I will give you a magic antidote definition which will cover derivative in a vastly different type of uses. The thing you need to understand is that of the Frechet Derivative.
Let $V$ and $W$ be normed vector spaces, and $U \subset V$ be an open subset of $V$. A function $f: U \to W$ is called Frechet differentiable at $x \in U$ if there exists a bounded linear operator $A: V \to W$ s.t
$$ \lim_{ || h || \to 0 } \frac{||f(x+h) - f(x) - Ah||_W} {||h||_V}=0$$
Most probably, you will not know the definition of these words:
- Normed vector space: Think of it as a vector space where we it makes sense to talk about lengths.

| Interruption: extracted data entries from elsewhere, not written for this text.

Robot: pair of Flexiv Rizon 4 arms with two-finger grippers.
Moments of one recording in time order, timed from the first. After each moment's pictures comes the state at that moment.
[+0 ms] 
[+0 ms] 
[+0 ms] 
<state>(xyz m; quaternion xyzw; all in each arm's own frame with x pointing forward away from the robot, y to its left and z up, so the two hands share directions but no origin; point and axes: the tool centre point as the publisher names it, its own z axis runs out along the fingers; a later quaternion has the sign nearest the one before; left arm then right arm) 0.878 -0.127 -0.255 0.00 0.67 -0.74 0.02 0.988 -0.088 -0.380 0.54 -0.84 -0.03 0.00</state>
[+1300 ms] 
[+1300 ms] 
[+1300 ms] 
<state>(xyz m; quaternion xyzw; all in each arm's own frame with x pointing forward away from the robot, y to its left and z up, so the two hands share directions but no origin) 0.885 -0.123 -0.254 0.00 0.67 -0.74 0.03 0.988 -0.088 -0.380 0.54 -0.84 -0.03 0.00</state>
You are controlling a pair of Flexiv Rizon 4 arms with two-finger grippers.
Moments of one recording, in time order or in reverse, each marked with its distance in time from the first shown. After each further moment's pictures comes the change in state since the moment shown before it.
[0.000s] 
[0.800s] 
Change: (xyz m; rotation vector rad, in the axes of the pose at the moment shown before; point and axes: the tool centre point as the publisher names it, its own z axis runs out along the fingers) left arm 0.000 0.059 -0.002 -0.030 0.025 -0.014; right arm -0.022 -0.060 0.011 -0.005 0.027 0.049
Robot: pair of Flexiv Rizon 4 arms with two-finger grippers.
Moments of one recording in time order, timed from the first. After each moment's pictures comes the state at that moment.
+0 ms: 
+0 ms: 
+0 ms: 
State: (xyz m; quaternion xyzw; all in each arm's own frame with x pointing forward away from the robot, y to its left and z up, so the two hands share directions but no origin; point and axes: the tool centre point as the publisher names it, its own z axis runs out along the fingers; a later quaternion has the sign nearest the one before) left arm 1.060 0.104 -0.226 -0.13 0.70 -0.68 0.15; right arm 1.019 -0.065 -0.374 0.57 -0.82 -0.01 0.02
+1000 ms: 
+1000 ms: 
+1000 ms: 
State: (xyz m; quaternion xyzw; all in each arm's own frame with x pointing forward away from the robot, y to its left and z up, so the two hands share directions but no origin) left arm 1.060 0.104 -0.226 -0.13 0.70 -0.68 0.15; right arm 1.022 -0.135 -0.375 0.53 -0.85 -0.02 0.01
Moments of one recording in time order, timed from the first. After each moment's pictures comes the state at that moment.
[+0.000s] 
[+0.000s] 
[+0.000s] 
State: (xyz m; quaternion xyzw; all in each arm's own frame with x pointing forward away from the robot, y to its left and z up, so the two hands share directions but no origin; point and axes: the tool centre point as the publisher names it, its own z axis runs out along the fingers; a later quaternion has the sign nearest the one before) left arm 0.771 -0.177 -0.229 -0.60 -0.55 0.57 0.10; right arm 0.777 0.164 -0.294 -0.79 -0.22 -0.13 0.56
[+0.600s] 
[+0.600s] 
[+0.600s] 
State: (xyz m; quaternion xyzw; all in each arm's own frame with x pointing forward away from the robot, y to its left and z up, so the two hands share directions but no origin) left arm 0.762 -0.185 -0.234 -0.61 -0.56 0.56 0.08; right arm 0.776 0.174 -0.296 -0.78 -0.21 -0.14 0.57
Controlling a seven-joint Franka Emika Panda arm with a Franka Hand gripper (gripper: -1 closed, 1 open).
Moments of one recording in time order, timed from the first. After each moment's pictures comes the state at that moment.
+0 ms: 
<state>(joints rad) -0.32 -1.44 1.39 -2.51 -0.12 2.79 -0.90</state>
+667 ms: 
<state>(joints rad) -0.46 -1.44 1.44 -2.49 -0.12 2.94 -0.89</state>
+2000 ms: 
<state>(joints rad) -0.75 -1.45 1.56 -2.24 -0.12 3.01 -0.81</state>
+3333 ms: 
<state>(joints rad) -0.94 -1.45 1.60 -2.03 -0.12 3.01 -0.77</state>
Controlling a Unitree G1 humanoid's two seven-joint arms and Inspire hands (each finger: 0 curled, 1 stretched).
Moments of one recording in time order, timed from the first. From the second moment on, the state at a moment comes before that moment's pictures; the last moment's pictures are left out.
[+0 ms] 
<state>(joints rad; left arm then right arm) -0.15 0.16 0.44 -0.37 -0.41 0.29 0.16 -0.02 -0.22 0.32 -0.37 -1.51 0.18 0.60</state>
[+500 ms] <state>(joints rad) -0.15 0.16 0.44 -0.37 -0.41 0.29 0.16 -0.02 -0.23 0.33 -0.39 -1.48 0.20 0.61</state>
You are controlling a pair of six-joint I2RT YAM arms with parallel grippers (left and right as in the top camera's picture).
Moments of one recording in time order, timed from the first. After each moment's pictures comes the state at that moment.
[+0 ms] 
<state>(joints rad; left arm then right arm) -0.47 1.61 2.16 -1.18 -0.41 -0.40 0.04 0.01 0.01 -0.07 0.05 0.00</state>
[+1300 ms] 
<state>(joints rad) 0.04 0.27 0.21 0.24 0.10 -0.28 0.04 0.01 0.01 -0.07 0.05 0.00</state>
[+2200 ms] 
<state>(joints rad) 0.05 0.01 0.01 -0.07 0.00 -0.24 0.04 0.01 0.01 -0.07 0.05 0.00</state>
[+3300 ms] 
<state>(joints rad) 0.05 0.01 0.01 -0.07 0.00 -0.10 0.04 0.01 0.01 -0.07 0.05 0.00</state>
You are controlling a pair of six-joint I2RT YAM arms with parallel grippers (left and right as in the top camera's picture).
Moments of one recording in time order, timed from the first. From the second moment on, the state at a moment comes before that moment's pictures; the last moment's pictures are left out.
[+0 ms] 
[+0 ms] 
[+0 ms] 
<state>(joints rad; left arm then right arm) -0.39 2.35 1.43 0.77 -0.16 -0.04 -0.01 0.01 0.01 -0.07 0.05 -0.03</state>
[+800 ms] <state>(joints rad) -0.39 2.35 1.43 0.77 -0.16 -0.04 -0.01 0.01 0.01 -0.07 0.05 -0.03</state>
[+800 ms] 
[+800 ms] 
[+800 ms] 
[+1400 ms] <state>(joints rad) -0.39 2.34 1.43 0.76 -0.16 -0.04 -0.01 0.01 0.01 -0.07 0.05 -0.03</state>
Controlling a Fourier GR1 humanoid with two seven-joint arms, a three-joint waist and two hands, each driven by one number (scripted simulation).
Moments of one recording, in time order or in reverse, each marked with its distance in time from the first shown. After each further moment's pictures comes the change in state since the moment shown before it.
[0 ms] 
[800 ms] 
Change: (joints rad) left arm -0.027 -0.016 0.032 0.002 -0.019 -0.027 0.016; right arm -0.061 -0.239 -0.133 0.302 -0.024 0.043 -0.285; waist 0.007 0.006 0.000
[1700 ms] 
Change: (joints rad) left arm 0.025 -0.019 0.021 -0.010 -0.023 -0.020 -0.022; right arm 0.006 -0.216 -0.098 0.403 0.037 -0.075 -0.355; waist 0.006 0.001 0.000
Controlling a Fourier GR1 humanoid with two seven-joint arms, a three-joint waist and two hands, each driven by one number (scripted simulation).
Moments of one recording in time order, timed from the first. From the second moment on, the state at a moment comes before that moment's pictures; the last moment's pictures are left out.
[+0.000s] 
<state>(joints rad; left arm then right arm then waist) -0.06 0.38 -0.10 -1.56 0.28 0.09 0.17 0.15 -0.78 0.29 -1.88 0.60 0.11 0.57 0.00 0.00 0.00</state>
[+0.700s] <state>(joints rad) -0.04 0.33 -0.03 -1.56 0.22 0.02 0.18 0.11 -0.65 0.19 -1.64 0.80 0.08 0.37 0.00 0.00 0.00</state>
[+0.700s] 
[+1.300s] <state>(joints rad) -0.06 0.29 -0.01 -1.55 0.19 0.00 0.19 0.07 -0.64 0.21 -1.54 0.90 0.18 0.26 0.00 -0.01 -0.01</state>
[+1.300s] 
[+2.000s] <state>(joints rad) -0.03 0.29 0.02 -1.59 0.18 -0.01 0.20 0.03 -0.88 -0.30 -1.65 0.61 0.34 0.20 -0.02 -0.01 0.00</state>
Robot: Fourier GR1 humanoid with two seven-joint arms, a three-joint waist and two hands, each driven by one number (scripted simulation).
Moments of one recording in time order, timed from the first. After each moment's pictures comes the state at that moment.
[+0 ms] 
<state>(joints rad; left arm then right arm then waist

- Bounded linear operator: The ratio of length of mapped vector divided by ratio of length of vector in the domain is less than some $M$ . Note that the notion of length in map and in that of domain ened not be same.
What's the motivation here?
In the single variable case, we have the taylor expansion as:
$$ f(x+h) = f(x) + f'(x) h + o(h^2)$$
The idea is that the term which is coefficient of $h$ in expansion is the derivative. Now, we can rearrange this as:
$$ \frac{ f(x+h) - f(x) - f'(x) h}{h} = o(h)$$
As $ h \to 0 $ both side should go to zero if $f'(x)$ is well defined.
Now, similarly in the multivariable case, we want it that if we add a small displacement $\epsilon v$ in domain, how the function change, for that we can again use the idea:
$$ f(x+v) = f(x) + Av + o(\epsilon^2)$$
Now rearrange and we get the same concept.